Sandra K. recommends:

Elm & North by Ben Kostival

The only novel I’ve come across where someone is suffering from FOP, an incredibly rare genetic disease where the body replaces injured soft tissue with bone. A surprisingly funny read! From goodreads.com:

Elm and North explores the life of Morris Proot, a school bus driver who is slowly turning to bone. With his girlfriend gone and his best friend dead, Proot sinks into isolation after a fight on his school bus forces him into a mind-numbing job as a crossing guard. Seeking comfort, he reaches out to an enigmatic University of Pennsylvania genetics professor, the foremost researcher of his disease. But when Proot's attempts at communication go unanswered, he downspirals into frustration and wretchedness. In an act of final despair, he travels to Philadelphia for a face-to-face confrontation with the one man he feels owes him answers, solace, and maybe even a little hope. The story of a lonely man's battle against a horrific disease, Elm and North is of course a comedy.

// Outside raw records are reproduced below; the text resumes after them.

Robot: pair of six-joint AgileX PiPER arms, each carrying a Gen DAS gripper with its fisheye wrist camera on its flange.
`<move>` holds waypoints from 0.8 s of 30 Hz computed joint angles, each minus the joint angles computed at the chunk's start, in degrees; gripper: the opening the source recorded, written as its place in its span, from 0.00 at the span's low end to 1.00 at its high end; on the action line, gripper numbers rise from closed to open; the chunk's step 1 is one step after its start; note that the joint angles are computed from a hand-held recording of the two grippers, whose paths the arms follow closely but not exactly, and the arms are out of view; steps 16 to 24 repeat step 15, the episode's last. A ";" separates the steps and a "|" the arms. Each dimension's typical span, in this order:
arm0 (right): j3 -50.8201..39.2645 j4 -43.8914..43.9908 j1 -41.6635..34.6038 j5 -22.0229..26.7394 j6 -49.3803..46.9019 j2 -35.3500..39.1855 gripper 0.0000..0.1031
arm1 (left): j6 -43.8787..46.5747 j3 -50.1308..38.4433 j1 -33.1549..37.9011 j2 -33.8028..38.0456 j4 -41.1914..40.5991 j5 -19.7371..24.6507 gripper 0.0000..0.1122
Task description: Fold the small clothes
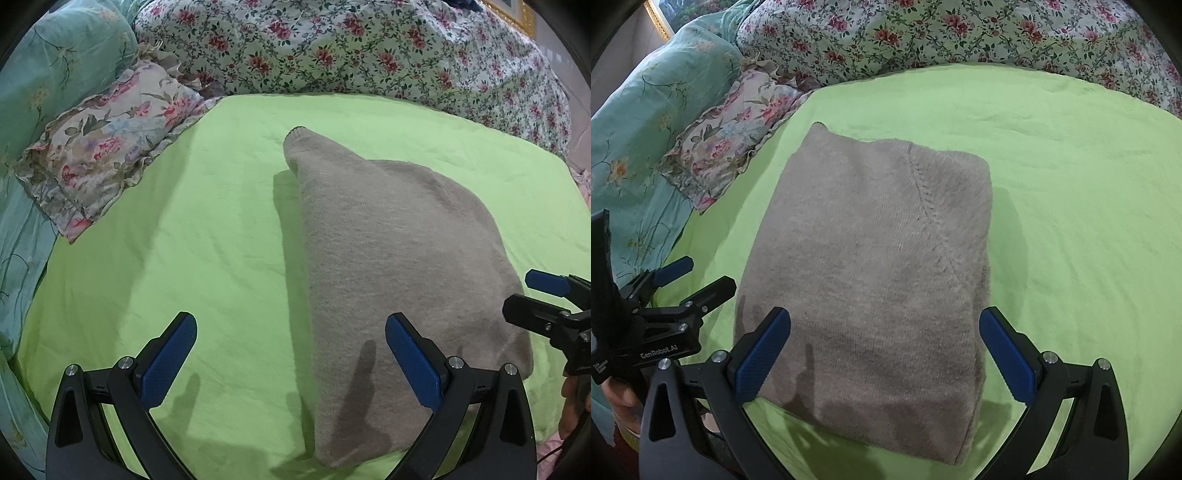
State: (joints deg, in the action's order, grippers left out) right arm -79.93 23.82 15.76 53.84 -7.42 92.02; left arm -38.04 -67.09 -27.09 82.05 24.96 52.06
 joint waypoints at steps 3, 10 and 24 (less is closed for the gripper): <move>0.57 -0.03 0.14 0.03 0.21 -0.42 0.99 | -0.85 0.14 -1.17 -0.14 0.77 0.46 0.91; 1.17 -0.37 0.44 -0.29 0.97 -0.90 0.99 | -2.02 0.31 -2.61 -0.72 1.76 1.05 0.91; 1.92 0.19 0.67 -0.70 0.84 -1.53 0.99 | -2.21 0.73 -2.82 -1.60 2.22 1.09 0.91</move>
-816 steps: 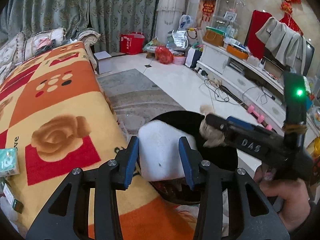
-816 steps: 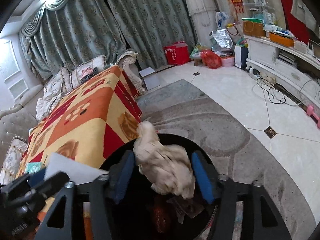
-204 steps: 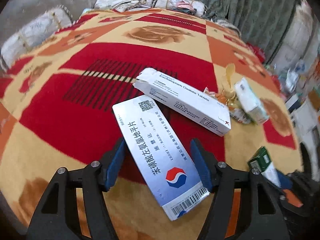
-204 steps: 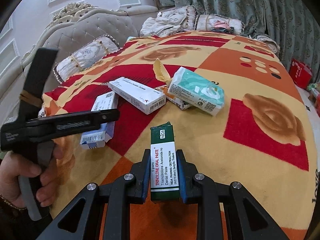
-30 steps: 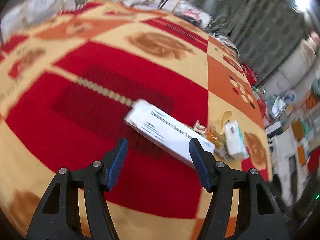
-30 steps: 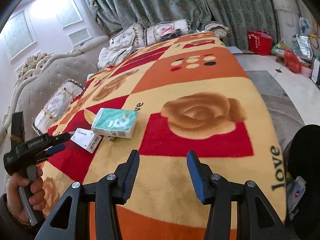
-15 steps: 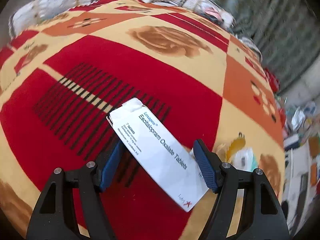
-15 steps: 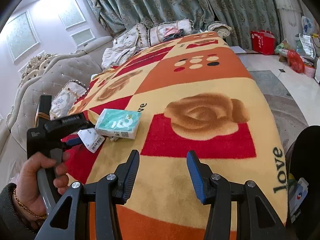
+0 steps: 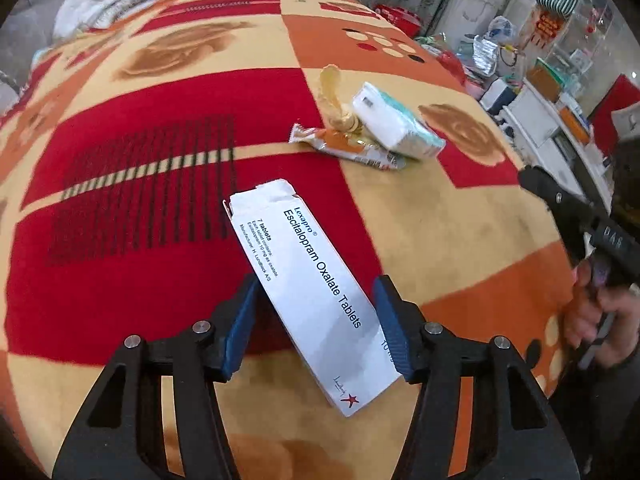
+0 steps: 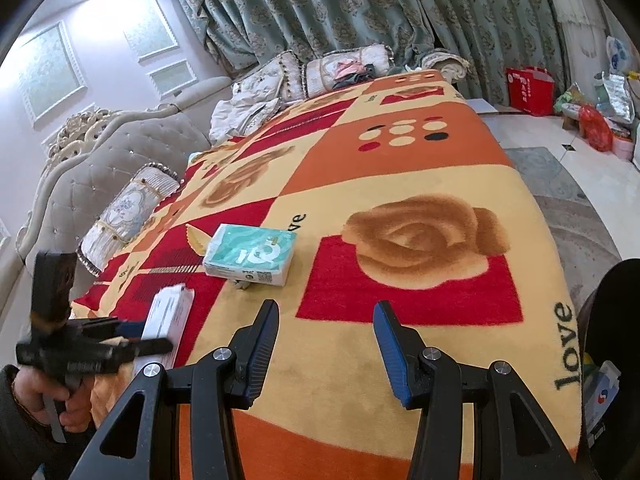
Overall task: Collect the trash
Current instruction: 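Grasp the teal tissue pack with the right tool while the left tool holds the box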
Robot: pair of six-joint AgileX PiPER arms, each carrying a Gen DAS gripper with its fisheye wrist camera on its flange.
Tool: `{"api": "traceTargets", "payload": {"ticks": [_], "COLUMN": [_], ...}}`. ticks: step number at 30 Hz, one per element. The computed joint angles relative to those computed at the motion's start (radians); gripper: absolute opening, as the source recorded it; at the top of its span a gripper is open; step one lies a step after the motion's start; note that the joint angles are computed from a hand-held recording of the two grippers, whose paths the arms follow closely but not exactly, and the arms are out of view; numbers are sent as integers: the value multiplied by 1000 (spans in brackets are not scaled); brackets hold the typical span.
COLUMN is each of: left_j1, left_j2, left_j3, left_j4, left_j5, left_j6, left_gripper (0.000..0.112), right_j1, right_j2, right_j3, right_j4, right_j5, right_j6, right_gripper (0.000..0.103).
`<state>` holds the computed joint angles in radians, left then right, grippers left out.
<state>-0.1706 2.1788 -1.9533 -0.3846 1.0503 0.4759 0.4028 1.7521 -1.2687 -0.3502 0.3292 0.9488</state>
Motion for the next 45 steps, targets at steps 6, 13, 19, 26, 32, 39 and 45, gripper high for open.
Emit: {"api": "traceTargets", "payload": {"ticks": [6,13,19,26,32,39,45], "left_j1": [-30,-95,-85,-87,-81,-92,-127], "left_j2": [-101,-203,-202,-195,-186,-191,-211], "left_j3": [184,380,404,396,384,403,450], "left_j4": [-2,130,66,69,44,45,154], "left_j5": [-138,-362,-397,-398,-380,-405,-471], "left_j6": [-102,-169,-105,-106,-109,-89,-136], "left_gripper": [58,61,57,59,59,57,41], "right_j1": [-1,21,-23,-10,-3,-21,-19], "right_j2": [58,198,367,452,520,531,476], "right_j3": [-72,-292,-520,-644,-763,-776,-690], "right_j4": [167,280,522,498,434,472,477], "right_j5": [-13,40,167,182,268,227,179], "right_j6": [-214,-463,-657,-509,-405,-446,-478], "right_gripper": [51,76,79,85,85,73,18]}}
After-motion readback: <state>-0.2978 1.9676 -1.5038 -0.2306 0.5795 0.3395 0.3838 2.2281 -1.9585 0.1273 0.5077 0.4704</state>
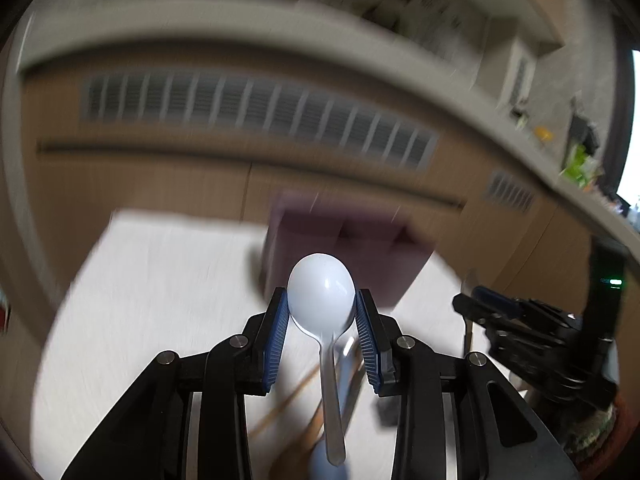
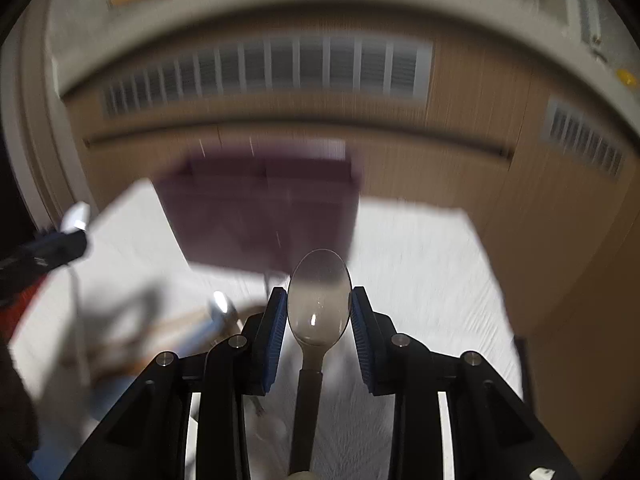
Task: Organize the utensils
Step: 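Lift both spoons over the maroon holder and open both grippers to drop them in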
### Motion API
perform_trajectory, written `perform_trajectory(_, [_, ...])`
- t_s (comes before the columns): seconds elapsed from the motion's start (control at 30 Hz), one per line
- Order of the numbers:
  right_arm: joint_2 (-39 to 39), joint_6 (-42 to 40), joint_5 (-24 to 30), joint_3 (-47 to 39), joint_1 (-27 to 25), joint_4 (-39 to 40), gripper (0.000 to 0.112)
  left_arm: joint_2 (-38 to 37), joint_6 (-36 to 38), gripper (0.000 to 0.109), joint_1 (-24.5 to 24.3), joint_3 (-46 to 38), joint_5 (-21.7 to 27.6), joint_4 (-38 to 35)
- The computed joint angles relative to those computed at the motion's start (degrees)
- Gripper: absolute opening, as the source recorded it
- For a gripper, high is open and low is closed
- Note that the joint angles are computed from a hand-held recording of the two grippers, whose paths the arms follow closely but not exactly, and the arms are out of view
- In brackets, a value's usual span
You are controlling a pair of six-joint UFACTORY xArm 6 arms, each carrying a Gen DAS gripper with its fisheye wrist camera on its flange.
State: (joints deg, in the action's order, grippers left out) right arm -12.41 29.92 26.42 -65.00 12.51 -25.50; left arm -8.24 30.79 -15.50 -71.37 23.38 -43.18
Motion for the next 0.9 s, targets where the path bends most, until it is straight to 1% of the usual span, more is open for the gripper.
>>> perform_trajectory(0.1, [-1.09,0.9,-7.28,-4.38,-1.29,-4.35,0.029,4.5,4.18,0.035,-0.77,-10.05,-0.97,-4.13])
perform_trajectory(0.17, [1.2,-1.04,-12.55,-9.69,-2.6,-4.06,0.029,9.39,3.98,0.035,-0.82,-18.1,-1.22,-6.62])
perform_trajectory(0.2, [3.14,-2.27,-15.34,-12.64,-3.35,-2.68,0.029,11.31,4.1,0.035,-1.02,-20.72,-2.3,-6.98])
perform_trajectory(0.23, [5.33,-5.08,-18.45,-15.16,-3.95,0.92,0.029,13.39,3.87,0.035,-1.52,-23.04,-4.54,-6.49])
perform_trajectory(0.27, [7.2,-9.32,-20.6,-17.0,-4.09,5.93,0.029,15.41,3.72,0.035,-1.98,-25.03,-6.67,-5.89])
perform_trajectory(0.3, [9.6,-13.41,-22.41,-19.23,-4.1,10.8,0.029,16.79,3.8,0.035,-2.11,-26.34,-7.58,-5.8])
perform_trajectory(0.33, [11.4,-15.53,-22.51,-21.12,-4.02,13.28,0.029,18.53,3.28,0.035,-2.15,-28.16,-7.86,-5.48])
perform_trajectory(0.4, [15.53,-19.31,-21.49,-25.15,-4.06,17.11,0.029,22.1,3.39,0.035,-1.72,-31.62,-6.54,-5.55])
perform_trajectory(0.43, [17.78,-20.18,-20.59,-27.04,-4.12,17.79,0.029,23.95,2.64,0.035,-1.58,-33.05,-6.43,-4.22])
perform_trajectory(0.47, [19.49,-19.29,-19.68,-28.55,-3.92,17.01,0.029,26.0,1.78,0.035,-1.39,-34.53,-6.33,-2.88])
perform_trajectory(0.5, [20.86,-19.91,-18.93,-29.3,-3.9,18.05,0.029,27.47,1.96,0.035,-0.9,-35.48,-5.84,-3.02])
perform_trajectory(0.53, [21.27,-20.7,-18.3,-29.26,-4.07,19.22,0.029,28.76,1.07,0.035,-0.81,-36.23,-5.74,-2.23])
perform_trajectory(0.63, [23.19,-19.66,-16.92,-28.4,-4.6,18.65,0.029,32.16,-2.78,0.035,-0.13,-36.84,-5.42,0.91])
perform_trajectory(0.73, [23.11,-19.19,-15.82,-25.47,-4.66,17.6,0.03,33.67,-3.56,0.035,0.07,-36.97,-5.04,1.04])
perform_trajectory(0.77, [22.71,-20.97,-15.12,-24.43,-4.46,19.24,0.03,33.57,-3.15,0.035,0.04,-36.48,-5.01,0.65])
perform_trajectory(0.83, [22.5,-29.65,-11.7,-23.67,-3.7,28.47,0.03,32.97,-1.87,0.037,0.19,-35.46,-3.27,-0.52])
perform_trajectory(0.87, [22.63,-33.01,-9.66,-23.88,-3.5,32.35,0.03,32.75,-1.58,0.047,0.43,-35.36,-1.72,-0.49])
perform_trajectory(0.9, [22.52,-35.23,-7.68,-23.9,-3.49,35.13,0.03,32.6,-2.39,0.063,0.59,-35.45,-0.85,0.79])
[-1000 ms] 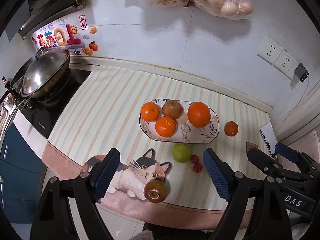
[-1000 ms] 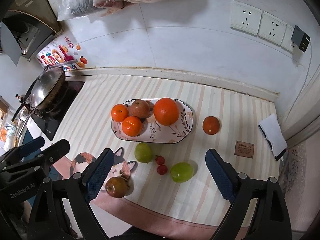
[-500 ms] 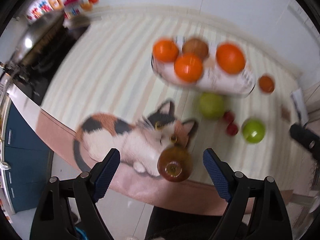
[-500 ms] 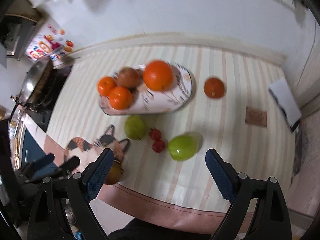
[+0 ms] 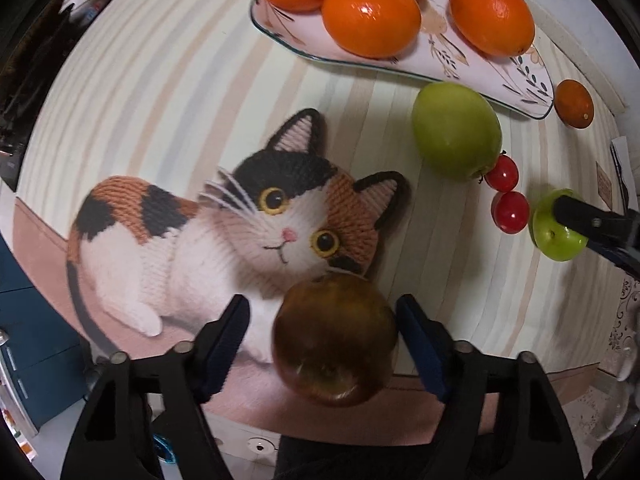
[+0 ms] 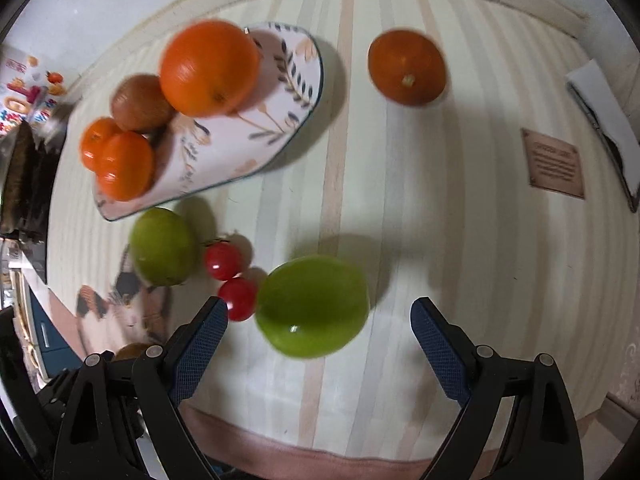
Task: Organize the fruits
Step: 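Grasp the dark brown apple with the left tool while the right tool grasps the green apple, then place the dark apple on the plate with the left tool while the right tool places the green apple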
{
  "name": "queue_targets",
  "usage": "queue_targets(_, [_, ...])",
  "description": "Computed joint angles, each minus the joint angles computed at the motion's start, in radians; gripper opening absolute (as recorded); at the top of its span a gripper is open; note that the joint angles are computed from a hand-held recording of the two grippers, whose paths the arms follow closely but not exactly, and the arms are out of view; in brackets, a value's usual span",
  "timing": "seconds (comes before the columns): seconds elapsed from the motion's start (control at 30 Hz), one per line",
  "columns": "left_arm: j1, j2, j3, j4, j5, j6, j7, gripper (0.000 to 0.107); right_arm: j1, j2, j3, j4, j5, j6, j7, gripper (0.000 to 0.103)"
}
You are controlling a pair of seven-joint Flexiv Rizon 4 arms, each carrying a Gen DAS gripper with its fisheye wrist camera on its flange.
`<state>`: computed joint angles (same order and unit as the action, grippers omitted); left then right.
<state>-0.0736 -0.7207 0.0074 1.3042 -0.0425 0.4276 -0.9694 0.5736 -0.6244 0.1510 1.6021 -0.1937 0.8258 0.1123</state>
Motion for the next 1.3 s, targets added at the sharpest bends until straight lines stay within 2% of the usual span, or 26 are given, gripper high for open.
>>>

The disease at the heart of Elm and North--fibrodysplasia ossificans progressiva (FOP)--results from a rare genetic mutation that causes the body to replace injured soft tissue with bone. As time and excess bone accumulate, victims of FOP can transform into living statues, rigid to the point of complete immobility yet with fully functioning minds. Robbed of his ability to speak coherently, the only authentic voice left to Proot is a written one. Elm and North transpires before smartphones and tablet computers existed. Consequently, in face-to-face interactions, Proot must communicate by scribbling short notes on a portable whiteboard. Only at home, seated before his typewriter, can he "speak" at length and in depth, revealing his character along the way. His predicament mines a rich vein of irony. Morris Proot: inwardly so fluent, outwardly all but voiceless.